◆ **Exercise goal**
As you write out the lines from the one containing "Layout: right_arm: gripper" through the last line of the records, keep them exact and leave out pictures.

◆ **Exercise inputs**
++++++

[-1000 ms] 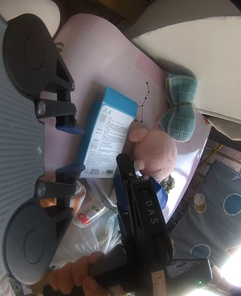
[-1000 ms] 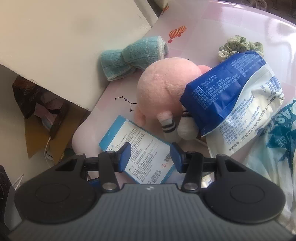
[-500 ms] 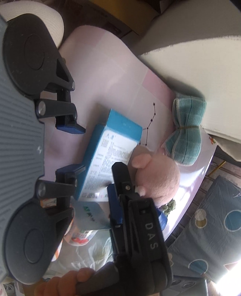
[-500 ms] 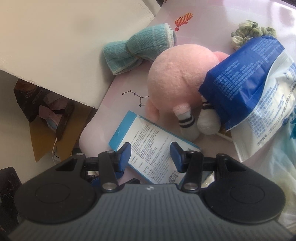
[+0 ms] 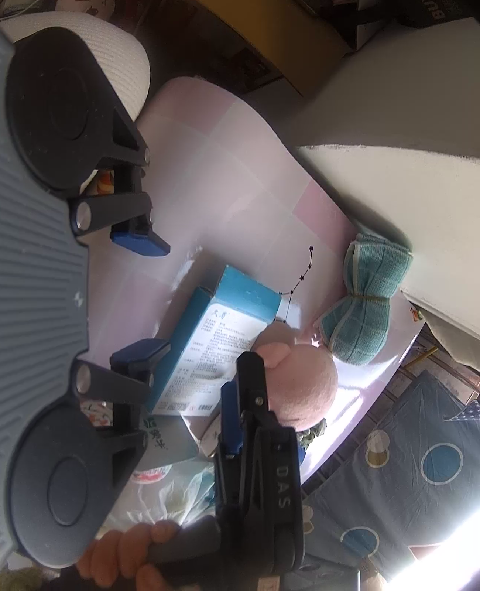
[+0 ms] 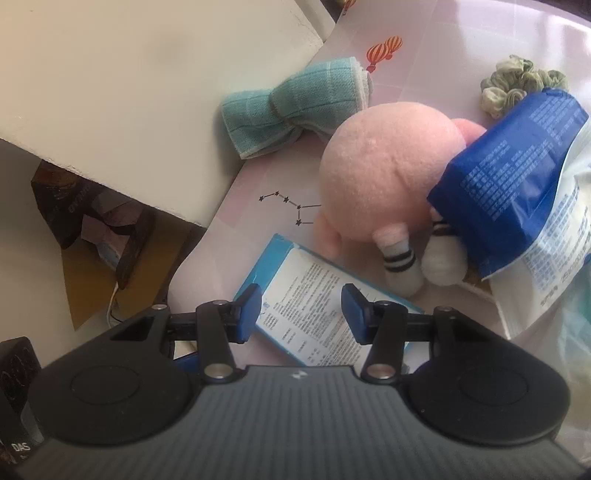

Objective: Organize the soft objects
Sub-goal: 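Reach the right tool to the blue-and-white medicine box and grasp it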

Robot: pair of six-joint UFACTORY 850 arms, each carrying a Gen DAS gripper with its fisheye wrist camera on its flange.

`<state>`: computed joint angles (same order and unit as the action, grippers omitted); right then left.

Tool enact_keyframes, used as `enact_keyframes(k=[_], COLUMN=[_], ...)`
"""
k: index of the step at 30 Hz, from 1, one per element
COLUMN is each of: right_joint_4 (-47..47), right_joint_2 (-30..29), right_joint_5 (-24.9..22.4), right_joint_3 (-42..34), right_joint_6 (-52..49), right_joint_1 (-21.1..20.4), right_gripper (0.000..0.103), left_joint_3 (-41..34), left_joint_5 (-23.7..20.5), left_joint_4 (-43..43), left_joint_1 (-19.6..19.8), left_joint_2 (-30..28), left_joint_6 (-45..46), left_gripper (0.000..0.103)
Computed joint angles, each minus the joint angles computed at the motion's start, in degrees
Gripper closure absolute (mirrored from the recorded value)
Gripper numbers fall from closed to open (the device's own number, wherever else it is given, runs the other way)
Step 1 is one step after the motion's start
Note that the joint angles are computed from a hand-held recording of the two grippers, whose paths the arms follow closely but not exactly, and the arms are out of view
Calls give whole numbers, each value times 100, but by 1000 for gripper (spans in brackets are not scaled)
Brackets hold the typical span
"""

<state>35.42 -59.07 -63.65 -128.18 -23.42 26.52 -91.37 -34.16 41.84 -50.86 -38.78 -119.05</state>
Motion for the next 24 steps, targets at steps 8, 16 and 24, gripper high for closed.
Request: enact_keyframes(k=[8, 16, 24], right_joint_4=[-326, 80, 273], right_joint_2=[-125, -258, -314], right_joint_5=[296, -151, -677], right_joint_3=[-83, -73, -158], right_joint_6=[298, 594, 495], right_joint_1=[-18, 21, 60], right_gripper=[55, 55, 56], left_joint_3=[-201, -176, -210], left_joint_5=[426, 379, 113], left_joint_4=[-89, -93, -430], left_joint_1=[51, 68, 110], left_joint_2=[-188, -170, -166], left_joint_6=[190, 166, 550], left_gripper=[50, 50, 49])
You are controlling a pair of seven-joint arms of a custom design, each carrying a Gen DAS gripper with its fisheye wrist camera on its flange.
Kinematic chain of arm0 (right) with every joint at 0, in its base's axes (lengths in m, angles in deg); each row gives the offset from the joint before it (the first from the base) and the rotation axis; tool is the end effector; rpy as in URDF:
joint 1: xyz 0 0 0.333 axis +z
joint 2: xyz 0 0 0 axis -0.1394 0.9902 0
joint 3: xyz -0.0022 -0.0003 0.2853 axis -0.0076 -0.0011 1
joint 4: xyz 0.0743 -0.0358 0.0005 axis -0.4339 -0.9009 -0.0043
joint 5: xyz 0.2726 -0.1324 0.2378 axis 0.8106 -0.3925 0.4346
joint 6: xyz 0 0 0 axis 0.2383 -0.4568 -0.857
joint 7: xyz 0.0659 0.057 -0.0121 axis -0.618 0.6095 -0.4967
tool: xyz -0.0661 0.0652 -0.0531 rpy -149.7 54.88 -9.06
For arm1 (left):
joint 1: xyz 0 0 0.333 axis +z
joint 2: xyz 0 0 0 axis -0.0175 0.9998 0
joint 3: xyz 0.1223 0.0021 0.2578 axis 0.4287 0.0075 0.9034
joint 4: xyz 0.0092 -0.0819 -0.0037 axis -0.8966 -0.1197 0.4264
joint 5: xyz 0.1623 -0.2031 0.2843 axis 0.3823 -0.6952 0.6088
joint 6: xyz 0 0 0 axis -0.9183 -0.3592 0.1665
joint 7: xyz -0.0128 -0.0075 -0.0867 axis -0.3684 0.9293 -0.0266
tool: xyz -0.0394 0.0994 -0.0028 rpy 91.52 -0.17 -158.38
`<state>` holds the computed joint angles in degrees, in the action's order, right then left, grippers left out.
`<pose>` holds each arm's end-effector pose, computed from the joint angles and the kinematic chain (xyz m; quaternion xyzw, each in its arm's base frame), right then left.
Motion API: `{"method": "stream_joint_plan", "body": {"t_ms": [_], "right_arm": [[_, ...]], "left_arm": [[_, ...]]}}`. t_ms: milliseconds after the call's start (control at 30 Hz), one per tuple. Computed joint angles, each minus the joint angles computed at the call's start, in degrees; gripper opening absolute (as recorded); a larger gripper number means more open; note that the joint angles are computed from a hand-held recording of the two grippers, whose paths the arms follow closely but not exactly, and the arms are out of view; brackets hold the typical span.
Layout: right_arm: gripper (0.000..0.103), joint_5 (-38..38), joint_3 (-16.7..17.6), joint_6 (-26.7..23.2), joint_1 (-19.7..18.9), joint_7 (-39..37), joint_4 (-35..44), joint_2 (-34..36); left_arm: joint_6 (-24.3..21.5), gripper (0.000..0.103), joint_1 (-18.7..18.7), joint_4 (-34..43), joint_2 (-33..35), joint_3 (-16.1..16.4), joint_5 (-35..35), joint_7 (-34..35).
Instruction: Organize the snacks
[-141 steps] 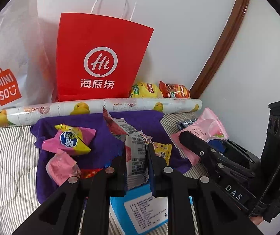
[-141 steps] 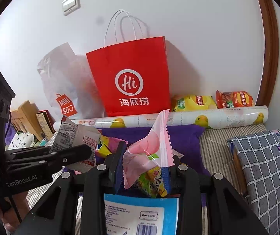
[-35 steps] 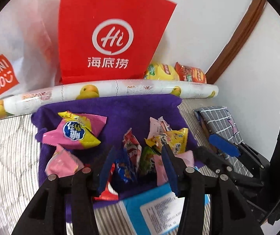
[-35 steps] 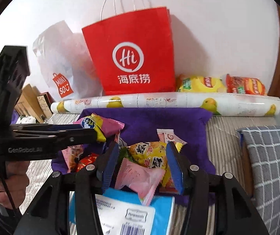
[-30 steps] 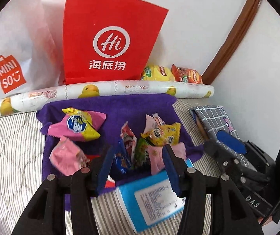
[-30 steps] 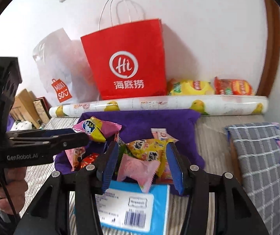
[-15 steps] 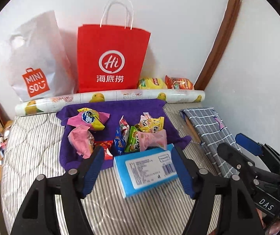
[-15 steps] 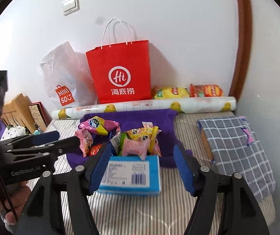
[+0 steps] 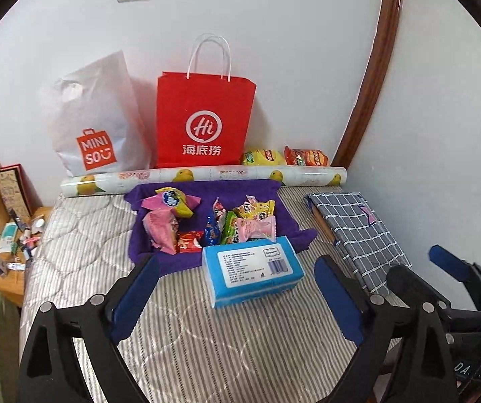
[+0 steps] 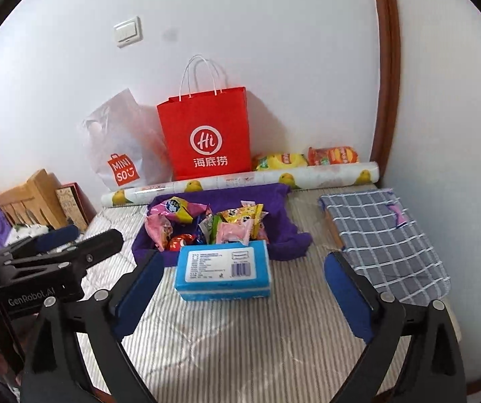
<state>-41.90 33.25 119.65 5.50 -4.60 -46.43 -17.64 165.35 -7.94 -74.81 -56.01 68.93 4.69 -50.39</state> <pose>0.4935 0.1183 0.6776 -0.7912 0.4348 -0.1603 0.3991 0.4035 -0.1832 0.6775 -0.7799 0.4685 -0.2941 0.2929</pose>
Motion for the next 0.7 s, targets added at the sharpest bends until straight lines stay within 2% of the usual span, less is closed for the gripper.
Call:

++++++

◆ **Exercise answer**
Layout: right_arm: gripper (0.000..0.103), joint_5 (-38..38), joint_3 (-16.7..17.6), joint_6 (-26.7..23.2), joint_1 (-19.7..18.9), joint_7 (-39..37), joint_4 (-35..44), joint_2 (-34..36); left_arm: joint_6 (-24.3..21.5), gripper (0.000..0.103), joint_1 (-18.7..18.7), joint_4 (-34..43), joint_2 (-33..35), joint_3 (-16.1..16.4), joint_5 (-35..35), joint_7 (-34..35).
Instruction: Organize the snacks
[-141 steps] 
[-141 steps] 
[-35 steps] 
[-35 steps] 
[-30 steps] 
[-30 steps] 
[-15 steps] 
[-15 steps] 
[+0 steps] 
[+0 steps] 
<state>-41.90 33.25 119.65 5.50 -4.60 -46.43 -17.64 165.35 -7.94 -74.81 -56.01 68.93 4.69 -50.39</state> <pose>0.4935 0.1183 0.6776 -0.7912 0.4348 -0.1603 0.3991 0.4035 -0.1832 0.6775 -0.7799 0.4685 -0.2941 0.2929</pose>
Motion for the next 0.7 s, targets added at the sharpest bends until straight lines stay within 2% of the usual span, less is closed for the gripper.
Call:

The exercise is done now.